- Description of the task:
Each line below must be reproduced exactly as it stands. Pictures stay out of the copy.

════

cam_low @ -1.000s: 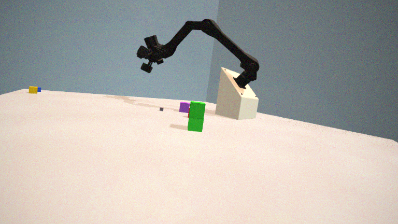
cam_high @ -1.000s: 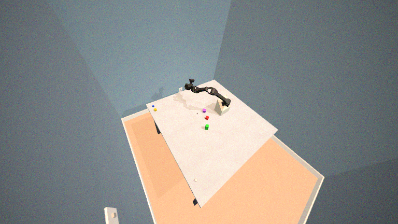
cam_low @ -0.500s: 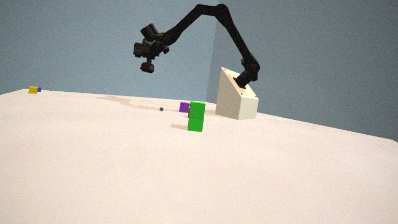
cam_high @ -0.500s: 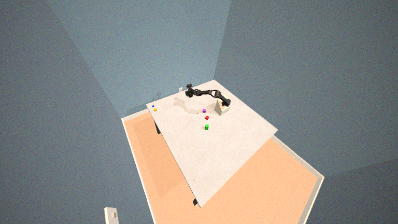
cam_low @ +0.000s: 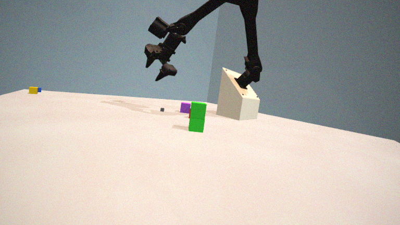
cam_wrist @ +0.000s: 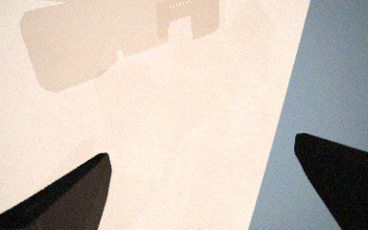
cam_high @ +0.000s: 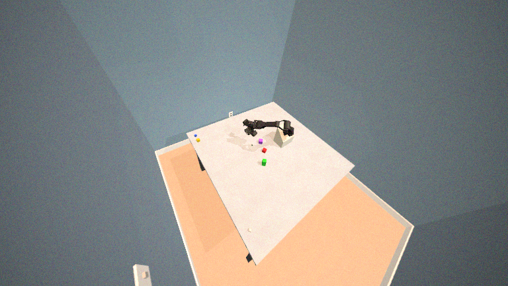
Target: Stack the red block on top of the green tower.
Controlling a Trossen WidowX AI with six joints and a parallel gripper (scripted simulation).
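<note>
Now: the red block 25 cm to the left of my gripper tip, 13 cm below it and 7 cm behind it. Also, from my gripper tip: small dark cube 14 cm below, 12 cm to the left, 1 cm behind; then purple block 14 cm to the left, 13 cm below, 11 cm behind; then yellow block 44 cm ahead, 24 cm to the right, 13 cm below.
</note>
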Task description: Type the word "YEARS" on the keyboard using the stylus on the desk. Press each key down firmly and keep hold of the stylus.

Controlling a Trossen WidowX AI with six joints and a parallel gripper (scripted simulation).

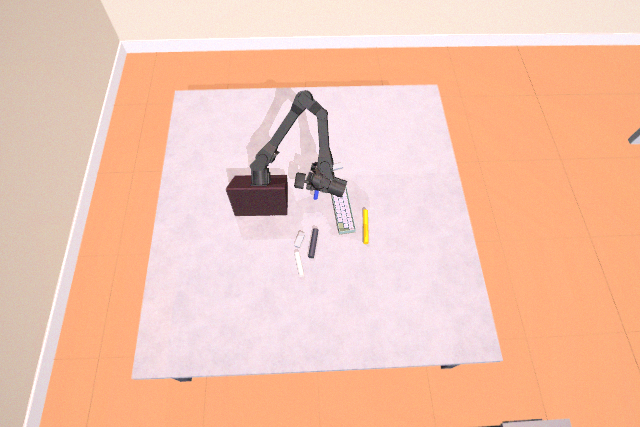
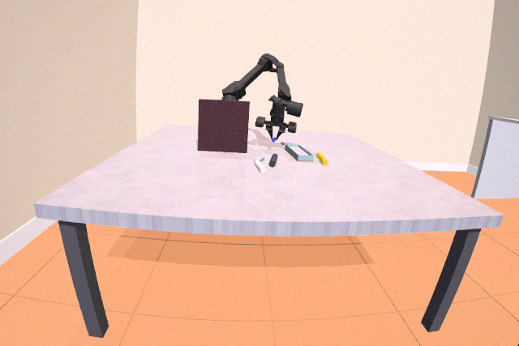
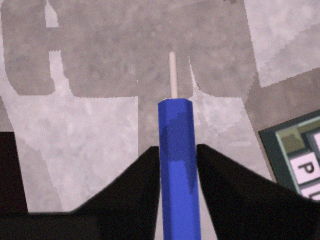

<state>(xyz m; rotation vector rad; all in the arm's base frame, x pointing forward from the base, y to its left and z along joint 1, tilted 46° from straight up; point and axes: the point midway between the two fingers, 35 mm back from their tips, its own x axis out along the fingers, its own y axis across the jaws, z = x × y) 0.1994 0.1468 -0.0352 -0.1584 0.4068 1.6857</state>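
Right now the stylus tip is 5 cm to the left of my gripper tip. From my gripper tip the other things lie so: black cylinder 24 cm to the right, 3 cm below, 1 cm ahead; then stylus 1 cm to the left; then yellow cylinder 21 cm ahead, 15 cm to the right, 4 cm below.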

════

- Result for this exercise:
cam_low @ -1.000s: 
cam_high @ -1.000s: 
cam_low @ -0.500s: 
cam_high @ -0.500s: 
cam_low @ +0.000s: 
cam_wrist @ +0.000s: 
cam_high @ +0.000s: 
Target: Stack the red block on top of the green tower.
Controlling a Trossen WidowX AI with six joints and a parallel gripper (scripted simulation).
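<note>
Now: the red block 25 cm to the left of my gripper tip, 13 cm below it and 7 cm behind it. Also, from my gripper tip: small dark cube 14 cm below, 12 cm to the left, 1 cm behind; then purple block 14 cm to the left, 13 cm below, 11 cm behind; then yellow block 44 cm ahead, 24 cm to the right, 13 cm below.
</note>
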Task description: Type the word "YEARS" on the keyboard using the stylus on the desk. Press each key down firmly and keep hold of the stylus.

Controlling a Trossen WidowX AI with six joints and a parallel gripper (scripted simulation).


<state>(xyz m; rotation vector rad; all in the arm's base frame, x pointing forward from the base, y to its left and z along joint 1, tilted 46° from straight up; point and axes: the point midway between the two fingers, 35 mm back from their tips, its own x axis out along the fingers, its own y axis across the jaws, z = x × y) 0.1994 0.1468 -0.0352 -0.1584 0.4068 1.6857</state>
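Right now the stylus tip is 5 cm to the left of my gripper tip. From my gripper tip the other things lie so: black cylinder 24 cm to the right, 3 cm below, 1 cm ahead; then stylus 1 cm to the left; then yellow cylinder 21 cm ahead, 15 cm to the right, 4 cm below.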

The full answer has now been given.